Annealing plays a key role in the production of high-quality steels and precision alloys and is one of the important stages in the heat treatment of metal workpieces. This process involves heating the parts to a predetermined temperature, holding them under such temperature conditions, and then slowly cooling them down. The purpose of annealing is to eliminate residual stresses, to ensure a uniform and stable structure of precision alloys and high-quality steels, and to give them the necessary plasticity.
There are several types of annealing that differ in their effect on the internal structure of the material.
Full annealing
Used for pre-eutectoid steels, such as 08KP, 08PS, 20, 70containing less than 0.8% carbon. It is aimed at forming small austenitic grains, which, when cooled, form a uniform ferrite-pearlite structure, which significantly improves the characteristics of steel. The heating temperature and holding time directly depend on the size of the workpieces, their placement in the furnace, chemical composition and other production factors. To protect semi-finished products and finished products from oxidation and decarburization, heat treatment is carried out in protective atmospheres.
Isothermal annealing
It is aimed at improving the machinability of alloys, such as 12X18N9 et 12X18H10T, and obtaining a more homogeneous ferritic-pearlite structure. It reduces the time of recrystallization, which is especially important for alloy steels, since after full annealing, they take quite a long time to cool down to reduce hardness.
Incomplete (spheroidizing) annealing
Recommended for carbon and alloy steels, such as 60S2A, 65G, 70S2HA, U8A, Y10A. They are widely used for eutectoid (containing from 0.8% to 2.14% carbon) materials, and to a limited extent for pre-eutectoid materials.
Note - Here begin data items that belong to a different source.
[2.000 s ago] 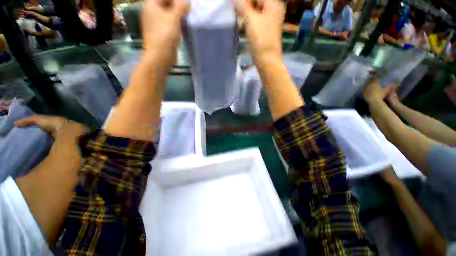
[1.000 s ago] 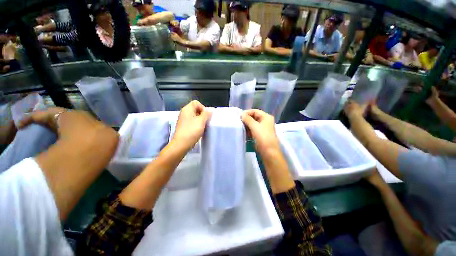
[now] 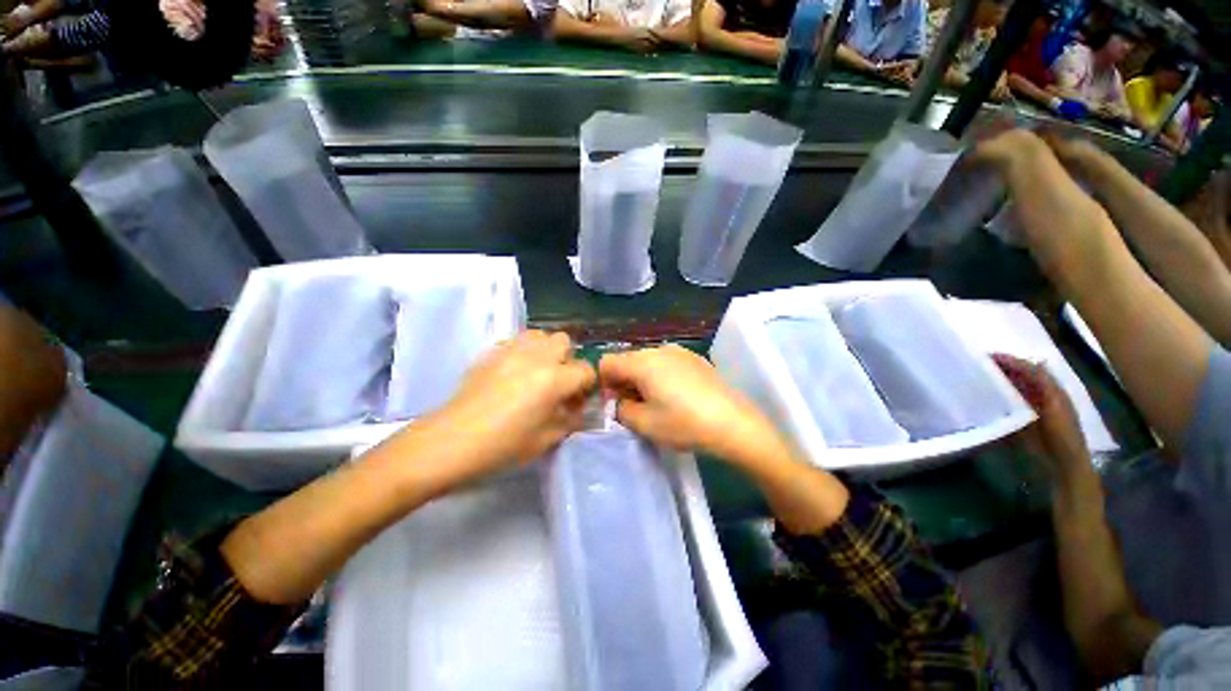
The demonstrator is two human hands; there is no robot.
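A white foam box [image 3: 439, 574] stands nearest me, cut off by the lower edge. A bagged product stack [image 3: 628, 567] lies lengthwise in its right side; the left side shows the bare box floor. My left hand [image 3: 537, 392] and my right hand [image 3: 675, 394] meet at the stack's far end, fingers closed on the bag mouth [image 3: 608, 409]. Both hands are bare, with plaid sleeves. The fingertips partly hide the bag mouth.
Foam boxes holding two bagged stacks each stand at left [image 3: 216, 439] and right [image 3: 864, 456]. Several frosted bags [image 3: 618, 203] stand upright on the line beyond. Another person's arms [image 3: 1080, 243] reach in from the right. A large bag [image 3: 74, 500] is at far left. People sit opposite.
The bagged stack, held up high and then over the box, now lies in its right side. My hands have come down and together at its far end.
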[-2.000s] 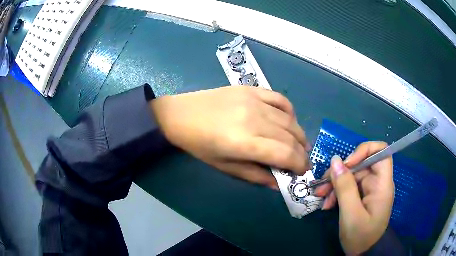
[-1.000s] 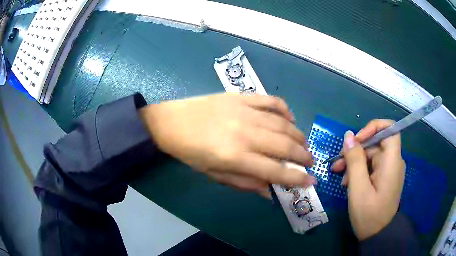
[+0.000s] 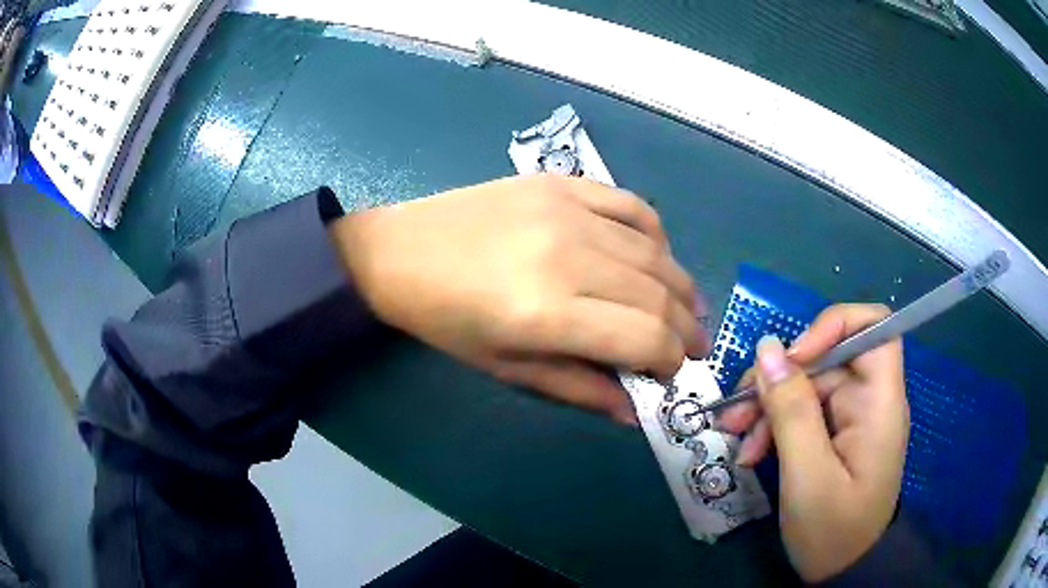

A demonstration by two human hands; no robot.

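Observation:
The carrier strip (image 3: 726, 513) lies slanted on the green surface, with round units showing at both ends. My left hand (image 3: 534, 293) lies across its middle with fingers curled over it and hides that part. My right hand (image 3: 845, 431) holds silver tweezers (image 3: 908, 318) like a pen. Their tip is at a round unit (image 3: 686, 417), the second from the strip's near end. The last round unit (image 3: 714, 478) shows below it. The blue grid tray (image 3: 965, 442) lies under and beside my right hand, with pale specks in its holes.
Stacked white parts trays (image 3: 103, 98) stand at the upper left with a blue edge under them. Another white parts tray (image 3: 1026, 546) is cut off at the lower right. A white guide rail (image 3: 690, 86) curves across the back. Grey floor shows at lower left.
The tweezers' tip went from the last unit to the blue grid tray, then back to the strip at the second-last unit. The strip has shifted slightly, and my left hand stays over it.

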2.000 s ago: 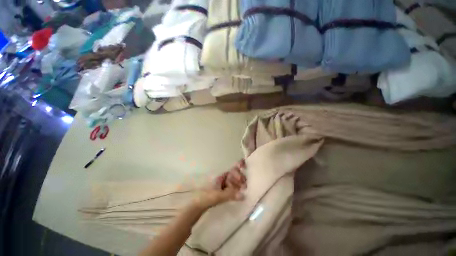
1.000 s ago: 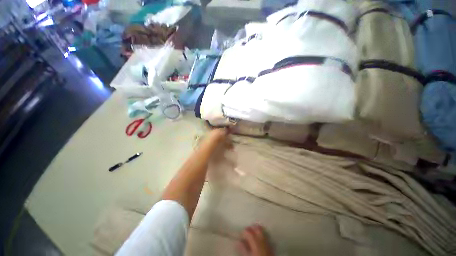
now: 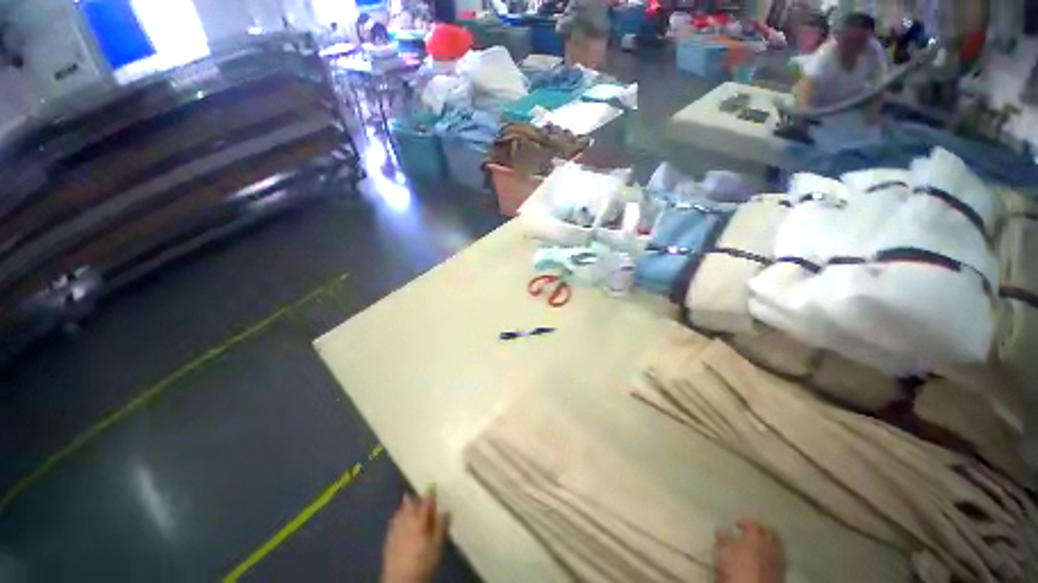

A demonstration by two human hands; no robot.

This type of annealing leads to the formation and growth of new crystalline grains (almost complete recrystallization) and the formation of a spheroidal form of perlite instead of the usual lamellar one. As a result of heat treatment, alloys and steels are better cut and also acquire improved properties for cold rolling, stamping and drawing.
Homogenization annealing
It is used to eliminate chemical heterogeneity in alloyed steels and alloys that occurs during the crystallization of metal. It involves heating the workpiece to high temperatures, followed by prolonged exposure and slow cooling. The result is a material with coarse grain, which, if necessary, can be reduced by pressure or additional heat treatment. Used for alloys 50N, 50NP, 79NM, 49K2FA, 27KHto ensure high magnetic properties.
Annealing to relieve internal stresses
It is aimed at reducing the residual stresses that occur in the metal during various technological operations, such as forging, welding, and cold rolling. The purpose of this heat treatment is to reduce or completely relieve the stress that has arisen as a result of external mechanical stress.
Recrystallization annealing
It involves heating cold-deformed steel to a temperature higher than the onset of recrystallization, holding it at a predetermined temperature and further slow cooling. It is carried out in order to increase the plasticity of the metal before cold pressure treatment, remove the rivet between technological operations and impart the necessary physical and mechanical properties.
Normalization
It is often used as an intermediate operation to soften steel or alloy before pressure treatment or cutting, as well as to eliminate defects and improve the structure of the material. During the normalization process, the steel is heated to a high temperature and then left to cool slowly in the air. Compared to annealing, it makes it possible to obtain a more durable material.
In some cases, normalization is preferable to annealing if both processing methods produce comparable results. This is due to the fact that normalization is more economical in terms of cost and time.
The annealing of steels and precision alloys is an important process aimed at improving the mechanical and physical properties, as well as the structure of the material. This type of heat treatment can significantly improve the manufacturability of an alloy or steel, improve their structure, eliminate defects and reduce internal stresses.
In addition, annealing improves machinability, which facilitates operations such as milling and drilling. This process also increases the weldability of the material, which is critical for the reliability and durability of welded structures in the oil and gas and energy industries.